# TASK REQUIREMENTS
Print every line exactly as it appears in the material below.

# DATA BLOCK
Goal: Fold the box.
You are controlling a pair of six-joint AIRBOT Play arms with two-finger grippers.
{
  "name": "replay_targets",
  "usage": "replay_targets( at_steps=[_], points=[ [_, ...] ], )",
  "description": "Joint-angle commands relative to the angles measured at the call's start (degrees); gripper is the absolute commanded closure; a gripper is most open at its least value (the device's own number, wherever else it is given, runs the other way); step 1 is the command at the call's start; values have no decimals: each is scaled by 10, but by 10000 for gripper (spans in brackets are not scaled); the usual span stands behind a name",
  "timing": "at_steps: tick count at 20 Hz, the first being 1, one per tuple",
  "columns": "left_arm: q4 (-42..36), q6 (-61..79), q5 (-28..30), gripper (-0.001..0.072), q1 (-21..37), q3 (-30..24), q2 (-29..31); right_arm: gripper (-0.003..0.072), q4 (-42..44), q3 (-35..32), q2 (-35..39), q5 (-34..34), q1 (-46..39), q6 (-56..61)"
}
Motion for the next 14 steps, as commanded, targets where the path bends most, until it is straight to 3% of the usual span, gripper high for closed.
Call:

# ANSWER BOX
Goal: Fold the box.
You are controlling a pair of six-joint AIRBOT Play arms with two-finger grippers.
{
  "name": "replay_targets",
  "usage": "replay_targets( at_steps=[_], points=[ [_, ...] ], )",
  "description": "Joint-angle commands relative to the angles measured at the call's start (degrees); gripper is the absolute commanded closure; a gripper is most open at its least value (the device's own number, wherever else it is given, runs the other way); step 1 is the command at the call's start; values have no decimals: each is scaled by 10, but by 10000 for gripper (spans in brackets are not scaled); the usual span stands behind a name",
  "timing": "at_steps: tick count at 20 Hz, the first being 1, one per tuple",
  "columns": "left_arm: q4 (-42..36), q6 (-61..79), q5 (-28..30), gripper (-0.001..0.072), q1 (-21..37), q3 (-30..24), q2 (-29..31); right_arm: gripper (-0.003..0.072), q4 (-42..44), q3 (-35..32), q2 (-35..39), q5 (-34..34), q1 (-46..39), q6 (-56..61)"
}
Motion for the next 14 steps, as commanded, targets where the path bends most, until it is straight to 3% of the usual span, gripper high for closed.
Call:

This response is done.